WORK REQUIRED: Each line starting at the one that contains "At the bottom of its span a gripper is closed" and ending at the one that contains "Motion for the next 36" must be returned exactly, and the rest of the listing is left out.

SOURCE MATERIAL:
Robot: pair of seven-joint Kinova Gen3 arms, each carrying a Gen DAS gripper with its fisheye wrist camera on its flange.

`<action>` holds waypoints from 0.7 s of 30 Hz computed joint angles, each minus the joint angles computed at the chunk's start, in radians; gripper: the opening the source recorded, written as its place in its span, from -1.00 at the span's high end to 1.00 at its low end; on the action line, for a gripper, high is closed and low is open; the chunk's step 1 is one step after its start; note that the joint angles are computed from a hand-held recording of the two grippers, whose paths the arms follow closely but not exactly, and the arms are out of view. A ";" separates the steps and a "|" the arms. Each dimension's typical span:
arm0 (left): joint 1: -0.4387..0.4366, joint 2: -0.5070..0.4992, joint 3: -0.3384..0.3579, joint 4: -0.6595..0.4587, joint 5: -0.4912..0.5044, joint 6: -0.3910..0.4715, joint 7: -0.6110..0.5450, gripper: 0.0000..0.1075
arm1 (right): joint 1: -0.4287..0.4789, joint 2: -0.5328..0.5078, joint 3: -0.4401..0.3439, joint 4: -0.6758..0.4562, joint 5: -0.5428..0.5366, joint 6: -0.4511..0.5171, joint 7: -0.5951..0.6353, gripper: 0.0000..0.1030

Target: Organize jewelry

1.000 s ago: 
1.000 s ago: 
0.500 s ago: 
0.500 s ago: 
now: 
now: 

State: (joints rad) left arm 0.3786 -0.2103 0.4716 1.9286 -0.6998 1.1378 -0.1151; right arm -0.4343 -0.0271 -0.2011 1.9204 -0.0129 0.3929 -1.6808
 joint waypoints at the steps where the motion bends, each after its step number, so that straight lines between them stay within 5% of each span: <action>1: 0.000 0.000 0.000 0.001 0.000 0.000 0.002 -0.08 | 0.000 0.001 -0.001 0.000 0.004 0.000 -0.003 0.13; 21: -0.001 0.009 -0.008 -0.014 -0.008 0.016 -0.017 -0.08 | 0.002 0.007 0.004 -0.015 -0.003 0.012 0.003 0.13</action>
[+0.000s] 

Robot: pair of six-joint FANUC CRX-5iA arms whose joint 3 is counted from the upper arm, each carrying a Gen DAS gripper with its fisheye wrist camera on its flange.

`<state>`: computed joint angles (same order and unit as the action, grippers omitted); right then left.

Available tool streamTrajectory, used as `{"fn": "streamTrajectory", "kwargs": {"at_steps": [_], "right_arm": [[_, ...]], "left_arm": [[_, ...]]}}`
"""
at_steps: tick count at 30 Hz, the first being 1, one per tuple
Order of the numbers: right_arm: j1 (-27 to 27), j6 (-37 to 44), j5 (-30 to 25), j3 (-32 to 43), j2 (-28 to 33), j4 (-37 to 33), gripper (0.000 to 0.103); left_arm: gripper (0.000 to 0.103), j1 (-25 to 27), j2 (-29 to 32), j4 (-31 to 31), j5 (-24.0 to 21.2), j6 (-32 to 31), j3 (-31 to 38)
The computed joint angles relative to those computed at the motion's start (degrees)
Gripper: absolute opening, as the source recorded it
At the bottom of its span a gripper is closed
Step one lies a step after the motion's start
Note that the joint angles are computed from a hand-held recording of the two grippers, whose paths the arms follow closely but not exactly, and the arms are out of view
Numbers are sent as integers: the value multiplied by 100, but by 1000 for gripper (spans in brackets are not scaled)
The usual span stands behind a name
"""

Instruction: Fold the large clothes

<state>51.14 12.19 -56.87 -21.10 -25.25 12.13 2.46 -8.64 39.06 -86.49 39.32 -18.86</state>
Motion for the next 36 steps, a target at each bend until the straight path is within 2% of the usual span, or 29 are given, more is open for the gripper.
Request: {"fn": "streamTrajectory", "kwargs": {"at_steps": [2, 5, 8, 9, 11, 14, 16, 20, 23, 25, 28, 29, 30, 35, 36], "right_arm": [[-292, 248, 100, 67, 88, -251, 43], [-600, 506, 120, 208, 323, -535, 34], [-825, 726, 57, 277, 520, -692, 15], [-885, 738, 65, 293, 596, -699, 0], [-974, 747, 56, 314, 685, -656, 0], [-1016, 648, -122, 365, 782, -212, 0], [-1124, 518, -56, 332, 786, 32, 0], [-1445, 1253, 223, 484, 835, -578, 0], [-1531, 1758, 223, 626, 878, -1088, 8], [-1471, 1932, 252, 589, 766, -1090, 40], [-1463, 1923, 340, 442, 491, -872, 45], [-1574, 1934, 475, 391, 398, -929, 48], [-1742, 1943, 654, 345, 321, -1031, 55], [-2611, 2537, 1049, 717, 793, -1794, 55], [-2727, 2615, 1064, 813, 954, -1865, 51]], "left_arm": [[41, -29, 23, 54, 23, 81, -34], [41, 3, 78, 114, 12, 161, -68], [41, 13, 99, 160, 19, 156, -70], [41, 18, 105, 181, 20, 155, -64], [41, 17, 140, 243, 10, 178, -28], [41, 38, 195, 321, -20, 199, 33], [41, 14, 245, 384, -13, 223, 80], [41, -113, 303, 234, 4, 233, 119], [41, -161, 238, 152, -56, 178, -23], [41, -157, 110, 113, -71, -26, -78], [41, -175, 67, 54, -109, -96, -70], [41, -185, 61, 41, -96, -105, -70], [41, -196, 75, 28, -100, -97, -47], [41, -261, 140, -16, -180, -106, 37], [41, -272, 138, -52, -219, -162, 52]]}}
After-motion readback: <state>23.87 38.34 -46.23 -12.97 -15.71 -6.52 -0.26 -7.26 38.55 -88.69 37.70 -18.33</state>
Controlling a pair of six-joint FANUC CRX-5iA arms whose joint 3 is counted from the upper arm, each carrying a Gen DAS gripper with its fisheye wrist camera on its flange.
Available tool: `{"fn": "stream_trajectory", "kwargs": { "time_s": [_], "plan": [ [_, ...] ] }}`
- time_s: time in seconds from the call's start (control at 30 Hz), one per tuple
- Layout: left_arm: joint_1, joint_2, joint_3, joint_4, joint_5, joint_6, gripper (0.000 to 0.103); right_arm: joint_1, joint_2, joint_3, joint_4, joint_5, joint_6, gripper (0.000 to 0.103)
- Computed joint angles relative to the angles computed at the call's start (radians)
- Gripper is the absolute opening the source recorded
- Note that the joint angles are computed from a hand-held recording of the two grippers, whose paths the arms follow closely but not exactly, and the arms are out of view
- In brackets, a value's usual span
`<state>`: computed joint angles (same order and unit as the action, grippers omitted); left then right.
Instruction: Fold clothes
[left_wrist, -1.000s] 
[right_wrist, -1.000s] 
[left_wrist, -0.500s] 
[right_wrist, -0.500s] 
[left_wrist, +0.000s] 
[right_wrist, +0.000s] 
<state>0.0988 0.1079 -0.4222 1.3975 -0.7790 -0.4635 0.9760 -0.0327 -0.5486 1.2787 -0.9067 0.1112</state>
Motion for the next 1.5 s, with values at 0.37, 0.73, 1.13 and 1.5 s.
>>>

OUTPUT FOR THIS TASK:
At the bottom of its span a gripper is closed
Step one lies a step after the motion's start
Note that the joint angles are computed from a hand-held recording of the two grippers, whose paths the arms follow closely but not exactly, and the arms are out of view
Numbers are sent as integers: the value multiplied by 100, but by 1000 for gripper (spans in brackets are not scaled)
The usual span stands behind a name
"""

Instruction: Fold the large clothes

<state>51.14 12.19 -56.87 -21.10 -25.25 12.13 2.46 -8.64 39.06 -86.49 39.32 -18.86</state>
Motion for the next 36 steps, a target at each bend until the straight path is within 2% of the usual span, or 29 are given, more is open for the gripper.

With that, the exercise is finished.